Thomas Kristen C, Zheng Xi Fiona, Garces Suarez Francia, Raftery Joanna M, Quinlan Kate G R, Yang Nan, North Kathryn N, Houweling Peter J
Institute for Neuroscience and Muscle Research, Children's Hospital at Westmead, Sydney, NSW, Australia.
Institute for Neuroscience and Muscle Research, Children's Hospital at Westmead, Sydney, NSW, Australia ; Discipline of Paediatrics and Child Health, Faculty of Medicine, University of Sydney, Sydney, NSW, Australia.
PLoS One. 2014 Feb 11;9(2):e88653. doi: 10.1371/journal.pone.0088653. eCollection 2014.
The ability to obtain accurate and reproducible data using quantitative real-time Polymerase Chain Reaction (RT-qPCR) is limited by the process of data normalization. The use of 'housekeeping' or 'reference' genes is the most common technique used to normalize RT-qPCR data. However, commonly used reference genes are often poorly validated and may change as a result of genetic background, environment and experimental intervention. Here we present an analysis of 10 reference genes in mouse skeletal muscle (Actb, Aldoa, Gapdh, Hprt1, Ppia, Rer1, Rn18s, Rpl27, Rpl41 and Rpl7L1), which were identified as stable either by microarray or in the literature. Using the MIQE guidelines we compared wild-type (WT) mice across three genetic backgrounds (R129, C57BL/6j and C57BL/10) as well as analyzing the α-actinin-3 knockout (Actn3 KO) mouse, which is a model of the common null polymorphism (R577X) in human ACTN3. Comparing WT mice across three genetic backgrounds, we found that different genes were more tightly regulated in each strain. We have developed a ranked profile of the top performing reference genes in skeletal muscle across these common mouse strains. Interestingly the commonly used reference genes; Gapdh, Rn18s, Hprt1 and Actb were not the most stable. Analysis of our experimental variant (Actn3 KO) also resulted in an altered ranking of reference gene suitability. Furthermore we demonstrate that a poor reference gene results in increased variability in the normalized expression of a gene of interest, and can result in loss of significance. Our data demonstrate that reference genes need to be validated prior to use. For the most accurate normalization, it is important to test several genes and use the geometric mean of at least three of the most stably expressed genes. In the analysis of mouse skeletal muscle, strain and intervention played an important role in selecting the most stable reference genes.

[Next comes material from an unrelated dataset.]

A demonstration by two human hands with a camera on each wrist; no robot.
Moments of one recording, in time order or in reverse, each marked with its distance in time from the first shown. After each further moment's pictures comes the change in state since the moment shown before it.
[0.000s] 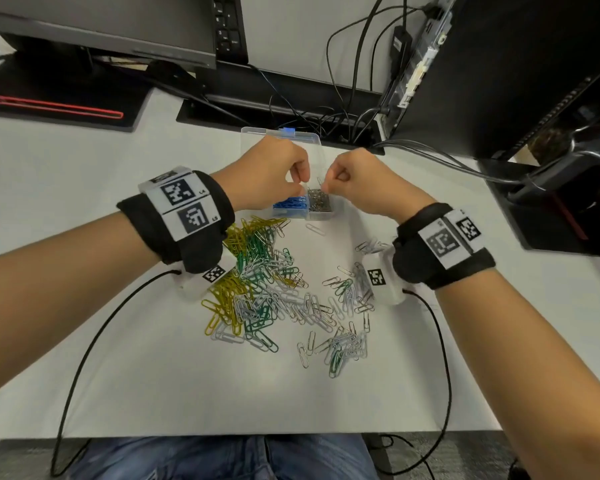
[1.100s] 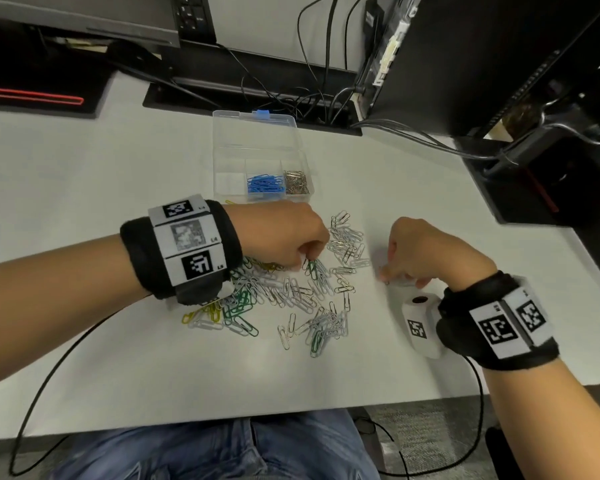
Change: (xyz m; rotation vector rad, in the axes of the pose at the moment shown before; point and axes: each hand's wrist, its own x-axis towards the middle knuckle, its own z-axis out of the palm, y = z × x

使用定量实时聚合酶链反应(RT-qPCR)获取准确且可重复数据的能力受到数据标准化过程的限制。使用“管家”基因或“参照”基因是用于标准化RT-qPCR数据的最常见技术。然而,常用的参照基因往往验证不足,并且可能因遗传背景、环境和实验干预而发生变化。在此,我们对小鼠骨骼肌中的10个参照基因(Actb、Aldoa、Gapdh、Hprt1、Ppia、Rer1、Rn18s、Rpl27、Rpl41和Rpl7L1)进行了分析,这些基因通过微阵列或文献被鉴定为稳定基因。我们依据MIQE指南,比较了三种遗传背景(R129、C57BL/6j和C57BL/10)下的野生型(WT)小鼠,并分析了α-辅肌动蛋白-3基因敲除(Actn3 KO)小鼠,该小鼠是人类ACTN3中常见无效多态性(R577X)的模型。比较三种遗传背景下的WT小鼠,我们发现不同基因在每个品系中的调控更为严格。我们针对这些常见小鼠品系,制定了骨骼肌中表现最佳的参照基因的排名概况。有趣的是,常用的参照基因Gapdh、Rn18s、Hprt1和Actb并非最稳定的。对我们的实验变体(Actn3 KO)的分析也导致了参照基因适用性排名的改变。此外,我们证明使用不佳的参照基因会导致目标基因标准化表达的变异性增加,并可能导致显著性丧失。我们的数据表明,参照基因在使用前需要进行验证。为了实现最准确的标准化,测试多个基因并使用至少三个表达最稳定基因的几何平均值非常重要。在小鼠骨骼肌分析中,品系和干预在选择最稳定的参照基因方面发挥了重要作用。